First up on my list of book recommendations (which also make great gift suggestions) are two from a man a friend calls “the conscience of evangelicalism,” Phillip Yancey. I personally have never read a Yancey book that did not challenge and/or teach me greatly. These are two of his best.
Concerning Disappointment with God, one reviewer said, “This is, hands down, the best treatment on the subject of the problem of pain that I have ever read. Yancey uses the book of Job in a way that many of us may never have seen to present God’s case. He gives gentle answers; very important and human answers to these very human questions and hurts. He doesn’t pretend to know all the answers and he refuses to give any canned or cliched replies. But he does give his best, and his best is remarkably worthy.”

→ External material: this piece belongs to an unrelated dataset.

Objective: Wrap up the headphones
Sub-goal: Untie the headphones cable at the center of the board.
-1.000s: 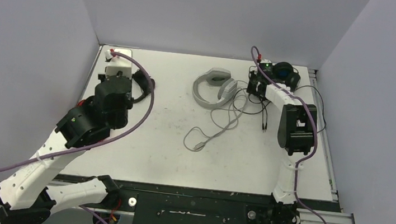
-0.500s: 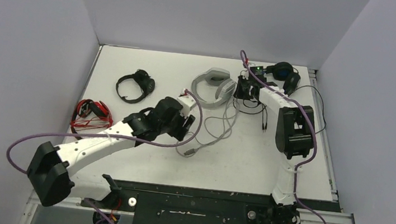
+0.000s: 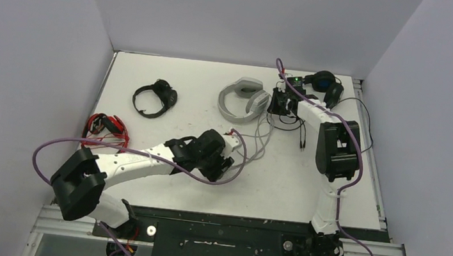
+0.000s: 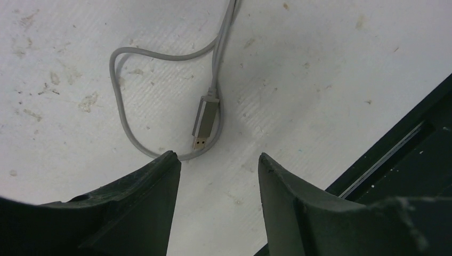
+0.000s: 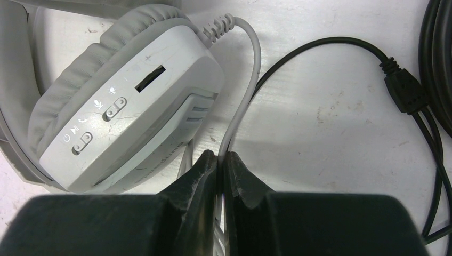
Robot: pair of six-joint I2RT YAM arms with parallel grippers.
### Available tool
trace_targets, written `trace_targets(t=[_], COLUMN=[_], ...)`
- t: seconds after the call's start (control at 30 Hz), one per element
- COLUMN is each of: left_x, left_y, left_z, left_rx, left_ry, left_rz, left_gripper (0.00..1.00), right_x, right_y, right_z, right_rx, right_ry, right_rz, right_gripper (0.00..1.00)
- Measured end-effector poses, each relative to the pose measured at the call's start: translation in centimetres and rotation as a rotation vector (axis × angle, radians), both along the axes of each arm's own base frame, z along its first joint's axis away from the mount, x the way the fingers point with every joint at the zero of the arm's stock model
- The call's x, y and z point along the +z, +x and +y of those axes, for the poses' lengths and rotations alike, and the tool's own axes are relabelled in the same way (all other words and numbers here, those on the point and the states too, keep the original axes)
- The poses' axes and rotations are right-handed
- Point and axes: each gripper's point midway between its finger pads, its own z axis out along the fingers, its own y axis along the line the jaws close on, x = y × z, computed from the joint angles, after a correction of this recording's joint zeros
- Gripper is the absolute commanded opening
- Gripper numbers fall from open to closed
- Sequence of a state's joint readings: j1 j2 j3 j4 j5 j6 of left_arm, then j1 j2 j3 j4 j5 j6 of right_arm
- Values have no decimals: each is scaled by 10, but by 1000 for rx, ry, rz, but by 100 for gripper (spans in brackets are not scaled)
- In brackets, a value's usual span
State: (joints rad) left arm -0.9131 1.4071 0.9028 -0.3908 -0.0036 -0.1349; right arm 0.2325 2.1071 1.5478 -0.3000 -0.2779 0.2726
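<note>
The white-grey headphones [image 3: 240, 97] lie at the back middle of the table, and their grey cable [image 3: 260, 138] loops toward the front. My right gripper [image 3: 276, 105] is shut on that cable [image 5: 242, 106] just below the ear cup [image 5: 122, 117]; the jaws [image 5: 219, 154] pinch it tight. My left gripper [image 3: 227, 165] hovers open over the cable's far end. In the left wrist view the USB plug [image 4: 205, 118] lies just ahead of the spread fingertips [image 4: 217, 156], with nothing between them.
A small black headset [image 3: 155, 99] lies at the back left and a red-and-black one [image 3: 105, 128] at the left edge. A black-and-blue headset [image 3: 325, 84] sits behind the right arm, its black cable [image 5: 405, 93] trailing nearby. The table's dark front edge [image 4: 394, 154] is close to my left gripper.
My left arm swung from the back left to the front middle above the grey cable's plug, and its jaws opened. The right gripper shifted slightly left, still shut.
</note>
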Motion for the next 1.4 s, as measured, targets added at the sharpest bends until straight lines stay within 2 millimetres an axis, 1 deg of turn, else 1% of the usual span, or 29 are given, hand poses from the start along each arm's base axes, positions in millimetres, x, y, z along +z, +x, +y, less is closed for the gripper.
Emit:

Another reviewer writes about a second Yancey award winner, The Jesus I Never Knew: “In The Jesus I Never Knew, Yancey explores the life of Jesus, as he explains, ‘”from below,” to grasp as best I can what it must have been like to observe in person the extraordinary events unfolding in Galilee and Judea’ as Jesus traveled and taught. Yancey examines three fundamental questions: who Jesus was, why he came, and what he left behind. Step by step, scene by scene, Yancey probes the culture into which Jesus was born and grew to adulthood; his character and mission; his teachings and miracles; his legacy–not just as history has told it, but as he himself intended it to be.”